Did it complete successfully? This is an idempotent operation, so you can run it more than once and the subsequent runs won't change anything.

Now we need to copy your public key across:

ansible all -m copy -a 'src=/home/sysadm/.ssh/authorized_keys dest=/root/.ssh/authorized_keys owner=root group=root mode=644' -sK

You are using a new module: the copy module copies a file from the local system (the one running ansible) to the remote system(s).

Finally, check you can login directly as "root":

ansible all -m shell -a 'cat /etc/shadow' -u root

If this works, you have sorted out all your ansible authentication and are good to continue.

5 Further steps

5.1 Inventory variables

It's still a bit inconvenient to have to type -u root every time we connect, so let's make ansible remember that.

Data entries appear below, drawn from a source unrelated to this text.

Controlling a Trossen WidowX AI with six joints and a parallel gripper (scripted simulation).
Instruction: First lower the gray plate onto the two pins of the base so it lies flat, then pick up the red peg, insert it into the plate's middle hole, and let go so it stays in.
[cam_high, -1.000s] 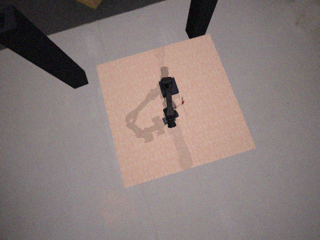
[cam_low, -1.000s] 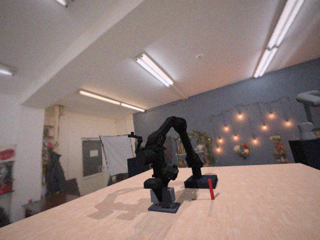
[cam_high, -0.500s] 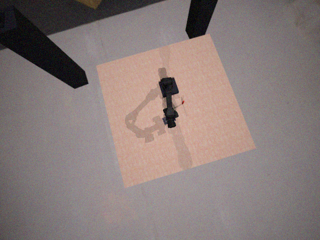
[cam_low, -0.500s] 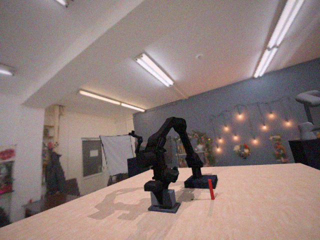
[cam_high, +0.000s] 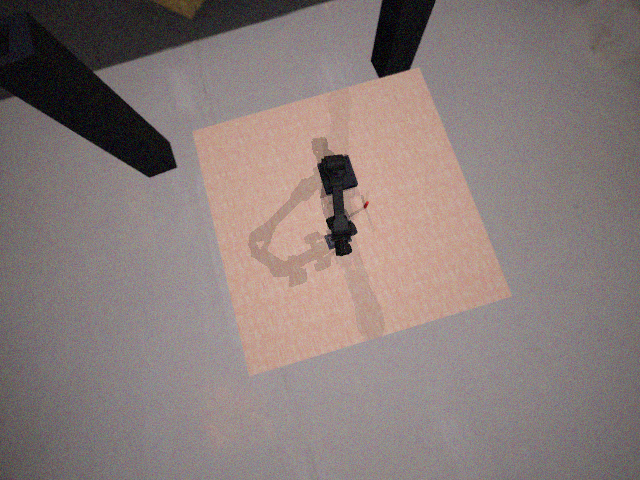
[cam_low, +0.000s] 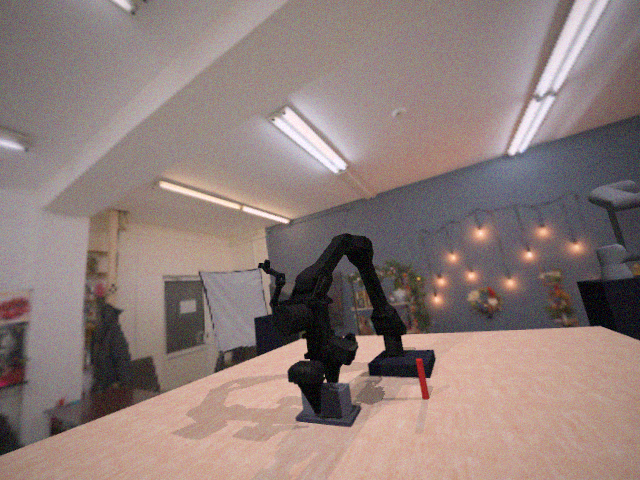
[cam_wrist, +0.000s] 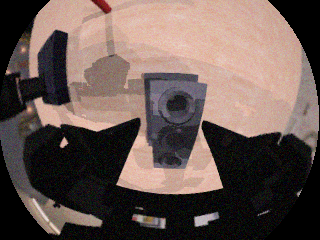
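My gripper tip is now 10 mm above the base. Also, from my gripper tip: red peg 190 mm to the left, 110 mm behind, 20 mm above; gray plate 20 mm above.
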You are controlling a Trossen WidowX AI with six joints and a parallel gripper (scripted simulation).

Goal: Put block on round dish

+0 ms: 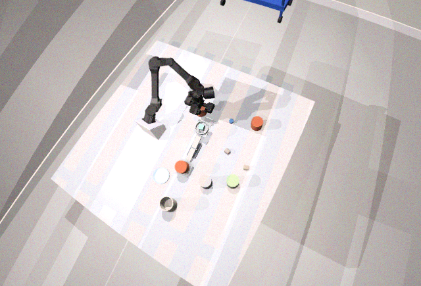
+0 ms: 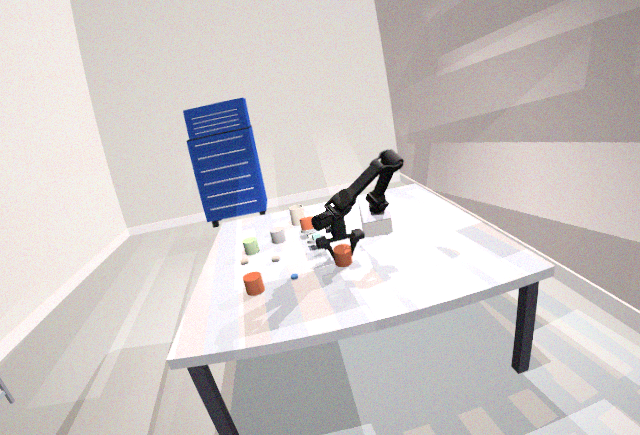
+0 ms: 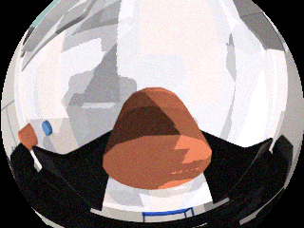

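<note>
The pale teal block is 100 mm ahead of my gripper tip, 110 mm to the right of it and 60 mm above it. The rest, counted from my gripper tip: small blue disc: 200 mm ahead, 60 mm to the left, 20 mm below; orange cup: 160 mm ahead, 380 mm to the right, 30 mm above; balance beam: 130 mm ahead, 230 mm to the right, 10 mm above.
</note>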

Here's one way to do it. Edit the inventory file (remember it's /etc/ansible/hosts) and add a setting to every host like this:

hostXXX.ws.nsrc.org ansible_ssh_user=root
hostYYY.ws.nsrc.org ansible_ssh_user=root
hostZZZ.ws.nsrc.org ansible_ssh_user=root

Now see that you can run commands as root without the -u root flag:

ansible all -m shell -a 'cat /etc/shadow'

5.2 Ansible documentation

It's important to be able to locate the ansible documentation. You can find it at docs.ansible.com; there may be a local mirror of this at http://www.ws.nsrc.org/mirrors/docs.ansible.com/ or elsewhere as given by the instructors.

Find your way to the Module Index and look for documentation for the "file" and "copy" modules which you have already used.

You have now completed this exercise!


6 Additional information

THIS SECTION IS FOR INFORMATION ONLY - you don't need to do the following.

6.1 Newer versions of ansible

The ansible PPA provides a more recent version of ansible. If you need it, install as follows:

sudo apt-get install software-properties-common  # (12.04: python-software-properties)
sudo add-apt-repository ppa:rquillo/ansible
sudo apt-get update
sudo apt-get install ansible

If you are using Debian Wheezy, add the backports repository then

sudo apt-get update
sudo apt-get install ansible/wheezy-backports

6.2 Password authentication

It is possible to use ansible without ssh keys. This may be useful if you are unable to use keys in your environment for some reason.

You need the -k flag to prompt for the password, and to install the sshpass helper program.

$ ansible all -m ping -k
SSH password: <type the password here>
hostXXX.ws.nsrc.org | FAILED => to use the 'ssh' connection type with
passwords, you must install the sshpass program

$ sudo apt-get install sshpass
...
$ ansible all -m ping -k
SSH password: <type the password here>
hostXXX.ws.nsrc.org | success >> {
    "changed": false,
    "ping": "pong"
}

You can also combine the sudo flags (so you get -skK), and give -u <username> to give the username to login as, if this is not the same as the local user name.

However this is inconvenient because every time you run ansible you need to provide the flags and the passwords. It is much better to set up SSH key authentication with agent forwarding, so that your user is able to login directly as "root" on the target systems.